Momentos de tensión se vivieron este martes en Estonia luego que un avión de combate de la misión de vigilancia aérea de la OTAN derribara un dron de origen desconocido que ingresó al espacio aéreo del país, activando protocolos de seguridad y alertas en varias zonas del territorio.
La incursión fue detectada cerca del mediodía por sistemas de las Fuerzas de Defensa estonias sobre el lago Võrtsjärv, ubicado en el sur del país y a pocos kilómetros de la frontera con Rusia. Tras confirmar la presencia del aparato, las autoridades activaron medidas de respuesta inmediata.
El ministro de Defensa de Estonia, Hanno Pevkur, confirmó que un avión de la misión de seguridad aérea del Báltico intervino para neutralizar el objeto.

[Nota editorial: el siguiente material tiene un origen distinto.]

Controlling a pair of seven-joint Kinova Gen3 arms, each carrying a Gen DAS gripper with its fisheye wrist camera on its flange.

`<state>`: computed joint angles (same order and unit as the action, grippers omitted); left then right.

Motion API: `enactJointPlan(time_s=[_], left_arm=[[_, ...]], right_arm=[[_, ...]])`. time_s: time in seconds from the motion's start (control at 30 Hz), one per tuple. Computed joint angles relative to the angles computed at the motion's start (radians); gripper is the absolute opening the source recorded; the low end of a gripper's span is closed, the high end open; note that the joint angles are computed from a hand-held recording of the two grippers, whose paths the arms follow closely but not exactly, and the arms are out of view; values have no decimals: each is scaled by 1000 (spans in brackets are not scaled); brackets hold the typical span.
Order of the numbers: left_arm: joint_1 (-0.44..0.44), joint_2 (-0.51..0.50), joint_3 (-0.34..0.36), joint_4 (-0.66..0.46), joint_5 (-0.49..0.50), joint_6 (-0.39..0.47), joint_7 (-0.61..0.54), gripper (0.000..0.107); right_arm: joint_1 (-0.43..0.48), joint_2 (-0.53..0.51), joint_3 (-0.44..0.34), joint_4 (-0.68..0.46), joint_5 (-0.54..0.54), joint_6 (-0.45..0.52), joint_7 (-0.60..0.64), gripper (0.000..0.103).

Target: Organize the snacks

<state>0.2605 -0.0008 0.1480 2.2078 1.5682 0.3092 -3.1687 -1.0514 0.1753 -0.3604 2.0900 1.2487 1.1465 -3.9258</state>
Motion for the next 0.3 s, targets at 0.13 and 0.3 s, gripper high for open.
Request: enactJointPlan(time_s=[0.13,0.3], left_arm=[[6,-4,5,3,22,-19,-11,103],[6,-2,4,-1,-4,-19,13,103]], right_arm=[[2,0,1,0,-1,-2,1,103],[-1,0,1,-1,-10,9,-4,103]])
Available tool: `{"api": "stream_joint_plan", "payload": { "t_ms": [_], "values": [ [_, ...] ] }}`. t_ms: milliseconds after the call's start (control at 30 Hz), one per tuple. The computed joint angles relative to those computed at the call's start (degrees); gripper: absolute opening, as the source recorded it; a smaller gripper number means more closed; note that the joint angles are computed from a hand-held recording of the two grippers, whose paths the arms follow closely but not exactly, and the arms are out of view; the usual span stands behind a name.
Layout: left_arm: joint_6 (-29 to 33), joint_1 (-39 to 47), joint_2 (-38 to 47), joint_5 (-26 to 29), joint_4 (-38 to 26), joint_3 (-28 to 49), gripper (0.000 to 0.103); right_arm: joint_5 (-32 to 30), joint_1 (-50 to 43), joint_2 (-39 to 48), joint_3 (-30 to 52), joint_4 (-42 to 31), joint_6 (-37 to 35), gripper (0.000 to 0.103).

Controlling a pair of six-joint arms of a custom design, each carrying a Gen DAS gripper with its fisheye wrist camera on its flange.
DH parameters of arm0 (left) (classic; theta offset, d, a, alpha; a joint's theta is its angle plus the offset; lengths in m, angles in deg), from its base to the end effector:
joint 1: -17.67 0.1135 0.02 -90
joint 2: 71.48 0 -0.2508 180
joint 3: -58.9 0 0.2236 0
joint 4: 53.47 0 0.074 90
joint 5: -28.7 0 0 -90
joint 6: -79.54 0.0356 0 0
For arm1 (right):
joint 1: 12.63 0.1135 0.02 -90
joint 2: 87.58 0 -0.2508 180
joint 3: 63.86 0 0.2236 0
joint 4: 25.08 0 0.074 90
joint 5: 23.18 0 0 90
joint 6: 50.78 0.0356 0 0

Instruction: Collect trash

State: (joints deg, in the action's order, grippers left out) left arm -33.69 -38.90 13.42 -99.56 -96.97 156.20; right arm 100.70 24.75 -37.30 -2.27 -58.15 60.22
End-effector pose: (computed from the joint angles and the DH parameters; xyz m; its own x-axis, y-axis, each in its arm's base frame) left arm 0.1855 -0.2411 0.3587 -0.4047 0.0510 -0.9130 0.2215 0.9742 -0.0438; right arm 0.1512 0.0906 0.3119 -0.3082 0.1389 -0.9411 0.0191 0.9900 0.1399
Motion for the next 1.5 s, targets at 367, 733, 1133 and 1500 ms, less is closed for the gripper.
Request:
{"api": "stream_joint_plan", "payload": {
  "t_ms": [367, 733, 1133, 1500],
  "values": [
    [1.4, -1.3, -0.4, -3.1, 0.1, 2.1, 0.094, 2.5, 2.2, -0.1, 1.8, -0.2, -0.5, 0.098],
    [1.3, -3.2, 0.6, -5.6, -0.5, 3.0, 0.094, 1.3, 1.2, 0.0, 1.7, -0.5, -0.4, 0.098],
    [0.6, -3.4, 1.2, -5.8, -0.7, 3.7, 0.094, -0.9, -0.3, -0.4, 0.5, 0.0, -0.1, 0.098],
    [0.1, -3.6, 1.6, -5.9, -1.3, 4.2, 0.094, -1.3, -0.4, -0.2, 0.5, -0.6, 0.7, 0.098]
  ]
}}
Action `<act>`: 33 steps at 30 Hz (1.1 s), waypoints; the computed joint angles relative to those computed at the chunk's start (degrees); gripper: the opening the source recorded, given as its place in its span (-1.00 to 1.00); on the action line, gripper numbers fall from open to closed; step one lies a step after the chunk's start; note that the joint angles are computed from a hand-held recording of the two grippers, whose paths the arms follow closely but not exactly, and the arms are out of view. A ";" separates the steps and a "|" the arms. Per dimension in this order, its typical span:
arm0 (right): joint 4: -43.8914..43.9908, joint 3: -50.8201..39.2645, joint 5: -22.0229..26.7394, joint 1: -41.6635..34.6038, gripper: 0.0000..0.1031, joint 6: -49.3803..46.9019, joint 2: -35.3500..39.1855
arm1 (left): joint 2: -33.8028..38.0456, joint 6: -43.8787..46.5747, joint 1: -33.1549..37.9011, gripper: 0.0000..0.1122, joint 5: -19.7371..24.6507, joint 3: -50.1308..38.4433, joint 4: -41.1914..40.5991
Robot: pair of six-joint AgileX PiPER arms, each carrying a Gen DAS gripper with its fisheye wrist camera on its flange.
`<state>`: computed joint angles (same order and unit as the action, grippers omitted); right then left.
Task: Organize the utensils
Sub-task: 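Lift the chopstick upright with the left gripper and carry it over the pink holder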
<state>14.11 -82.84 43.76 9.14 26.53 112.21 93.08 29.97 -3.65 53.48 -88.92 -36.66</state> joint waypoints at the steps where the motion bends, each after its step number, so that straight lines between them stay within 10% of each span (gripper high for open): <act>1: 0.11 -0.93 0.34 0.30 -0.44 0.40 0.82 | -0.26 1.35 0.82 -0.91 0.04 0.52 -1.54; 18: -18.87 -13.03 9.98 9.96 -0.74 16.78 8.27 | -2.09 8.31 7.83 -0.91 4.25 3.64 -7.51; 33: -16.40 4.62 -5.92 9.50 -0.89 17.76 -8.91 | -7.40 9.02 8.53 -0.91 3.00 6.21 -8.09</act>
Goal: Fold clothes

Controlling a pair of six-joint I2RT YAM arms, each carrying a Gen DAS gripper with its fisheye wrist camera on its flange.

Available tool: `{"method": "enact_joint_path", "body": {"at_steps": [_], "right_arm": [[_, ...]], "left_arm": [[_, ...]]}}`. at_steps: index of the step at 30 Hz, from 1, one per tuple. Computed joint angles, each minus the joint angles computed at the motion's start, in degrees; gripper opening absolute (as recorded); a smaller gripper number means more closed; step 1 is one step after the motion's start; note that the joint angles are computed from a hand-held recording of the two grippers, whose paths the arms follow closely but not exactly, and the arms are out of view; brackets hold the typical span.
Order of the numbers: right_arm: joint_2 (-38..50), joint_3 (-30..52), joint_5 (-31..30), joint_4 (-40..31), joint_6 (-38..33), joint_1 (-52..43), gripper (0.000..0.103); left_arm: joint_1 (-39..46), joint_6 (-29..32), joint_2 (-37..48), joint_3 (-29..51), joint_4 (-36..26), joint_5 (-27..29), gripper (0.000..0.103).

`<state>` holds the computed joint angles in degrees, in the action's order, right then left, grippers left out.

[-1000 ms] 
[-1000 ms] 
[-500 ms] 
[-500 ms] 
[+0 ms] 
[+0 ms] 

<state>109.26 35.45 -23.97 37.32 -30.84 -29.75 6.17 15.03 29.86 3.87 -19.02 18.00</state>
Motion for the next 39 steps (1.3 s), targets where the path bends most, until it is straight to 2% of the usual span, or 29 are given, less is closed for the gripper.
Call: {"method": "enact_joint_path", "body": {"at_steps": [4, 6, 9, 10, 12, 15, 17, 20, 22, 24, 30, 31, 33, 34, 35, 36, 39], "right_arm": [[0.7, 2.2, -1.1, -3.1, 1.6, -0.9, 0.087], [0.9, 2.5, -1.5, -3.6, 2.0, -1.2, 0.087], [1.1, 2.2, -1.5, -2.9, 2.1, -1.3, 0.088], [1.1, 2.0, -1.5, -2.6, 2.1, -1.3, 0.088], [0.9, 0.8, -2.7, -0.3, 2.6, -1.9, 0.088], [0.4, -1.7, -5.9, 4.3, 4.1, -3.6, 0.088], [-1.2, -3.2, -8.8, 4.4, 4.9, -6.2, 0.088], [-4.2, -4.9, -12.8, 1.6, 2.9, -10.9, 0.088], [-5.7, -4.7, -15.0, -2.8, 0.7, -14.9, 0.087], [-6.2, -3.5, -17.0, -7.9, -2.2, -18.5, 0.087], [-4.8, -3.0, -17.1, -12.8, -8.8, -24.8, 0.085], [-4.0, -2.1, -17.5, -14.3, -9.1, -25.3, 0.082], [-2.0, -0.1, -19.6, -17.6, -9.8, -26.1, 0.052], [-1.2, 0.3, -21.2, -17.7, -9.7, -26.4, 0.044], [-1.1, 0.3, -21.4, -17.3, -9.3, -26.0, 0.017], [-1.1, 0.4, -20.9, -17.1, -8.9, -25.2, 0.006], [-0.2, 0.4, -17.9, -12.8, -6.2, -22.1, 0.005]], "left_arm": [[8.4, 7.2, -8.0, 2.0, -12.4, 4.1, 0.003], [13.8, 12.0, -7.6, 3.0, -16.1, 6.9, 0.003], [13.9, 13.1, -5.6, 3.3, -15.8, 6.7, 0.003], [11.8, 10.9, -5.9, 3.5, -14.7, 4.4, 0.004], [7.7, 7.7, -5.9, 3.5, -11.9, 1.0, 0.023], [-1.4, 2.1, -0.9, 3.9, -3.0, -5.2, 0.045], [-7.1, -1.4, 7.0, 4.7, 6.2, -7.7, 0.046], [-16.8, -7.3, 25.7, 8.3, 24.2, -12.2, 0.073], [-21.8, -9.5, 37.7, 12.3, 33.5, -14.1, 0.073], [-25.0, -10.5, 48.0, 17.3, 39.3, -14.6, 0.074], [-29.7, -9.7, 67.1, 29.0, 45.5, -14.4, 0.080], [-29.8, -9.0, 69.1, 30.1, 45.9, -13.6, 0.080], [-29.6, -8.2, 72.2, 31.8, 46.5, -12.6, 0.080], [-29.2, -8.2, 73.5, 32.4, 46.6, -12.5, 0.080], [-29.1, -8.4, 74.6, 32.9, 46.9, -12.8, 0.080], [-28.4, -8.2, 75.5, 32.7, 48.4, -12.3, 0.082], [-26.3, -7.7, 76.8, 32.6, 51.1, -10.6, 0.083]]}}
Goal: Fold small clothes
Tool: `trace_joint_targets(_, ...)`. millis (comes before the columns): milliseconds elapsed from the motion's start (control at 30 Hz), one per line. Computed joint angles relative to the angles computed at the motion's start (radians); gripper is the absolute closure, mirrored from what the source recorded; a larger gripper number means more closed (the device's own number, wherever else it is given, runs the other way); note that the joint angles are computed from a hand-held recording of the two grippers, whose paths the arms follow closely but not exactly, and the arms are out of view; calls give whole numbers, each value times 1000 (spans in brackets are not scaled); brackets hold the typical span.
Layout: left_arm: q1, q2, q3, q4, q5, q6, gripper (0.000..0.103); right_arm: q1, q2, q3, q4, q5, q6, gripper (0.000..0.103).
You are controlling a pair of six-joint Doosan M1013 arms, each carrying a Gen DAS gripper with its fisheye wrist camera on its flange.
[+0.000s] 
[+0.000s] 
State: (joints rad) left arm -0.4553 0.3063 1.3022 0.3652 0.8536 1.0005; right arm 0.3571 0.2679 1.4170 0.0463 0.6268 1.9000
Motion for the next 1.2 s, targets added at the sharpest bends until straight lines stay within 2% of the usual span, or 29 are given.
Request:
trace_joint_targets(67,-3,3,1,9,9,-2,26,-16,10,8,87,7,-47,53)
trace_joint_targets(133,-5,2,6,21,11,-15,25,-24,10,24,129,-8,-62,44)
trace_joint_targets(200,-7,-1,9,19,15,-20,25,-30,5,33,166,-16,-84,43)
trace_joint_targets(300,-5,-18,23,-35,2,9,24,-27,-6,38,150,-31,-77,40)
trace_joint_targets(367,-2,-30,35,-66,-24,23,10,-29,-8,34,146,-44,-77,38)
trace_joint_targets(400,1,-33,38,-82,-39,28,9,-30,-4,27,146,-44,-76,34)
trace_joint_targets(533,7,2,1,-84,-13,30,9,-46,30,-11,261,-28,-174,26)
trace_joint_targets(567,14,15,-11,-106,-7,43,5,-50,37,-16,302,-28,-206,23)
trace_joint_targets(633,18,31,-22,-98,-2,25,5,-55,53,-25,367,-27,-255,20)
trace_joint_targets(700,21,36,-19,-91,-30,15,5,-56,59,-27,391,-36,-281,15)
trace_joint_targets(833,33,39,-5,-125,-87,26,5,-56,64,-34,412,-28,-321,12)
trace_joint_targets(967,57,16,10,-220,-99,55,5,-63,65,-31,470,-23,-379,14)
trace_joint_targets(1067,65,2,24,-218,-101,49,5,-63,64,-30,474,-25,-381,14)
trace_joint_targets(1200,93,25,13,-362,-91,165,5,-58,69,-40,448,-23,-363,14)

La autoridad precisó además que el incidente no dejó personas lesionadas.
Tras el derribo, equipos especializados iniciaron labores para ubicar restos del aparato y determinar su origen. Las autoridades señalaron que los fragmentos podrían haber caído en zonas terrestres cercanas y no necesariamente en el lago donde se produjo el contacto.
El episodio obligó además a emitir una alerta de amenaza aérea para distintos sectores del sur de Estonia. Aunque algunas advertencias también llegaron a teléfonos en la capital Tallín, la situación fue posteriormente controlada y la alerta levantada.
El incidente ocurre en medio de un escenario de creciente inquietud regional. Durante las últimas semanas se han registrado diversos episodios relacionados con drones en países bálticos y Finlandia, en un contexto marcado por movimientos militares y el aumento de tensiones en áreas próximas a la frontera rusa.
En paralelo, ataques con drones reportados en el noroeste de Rusia también provocaron cierres temporales en aeropuertos y nuevas medidas de seguridad, alimentando la preocupación por una creciente actividad aérea no tripulada en la región.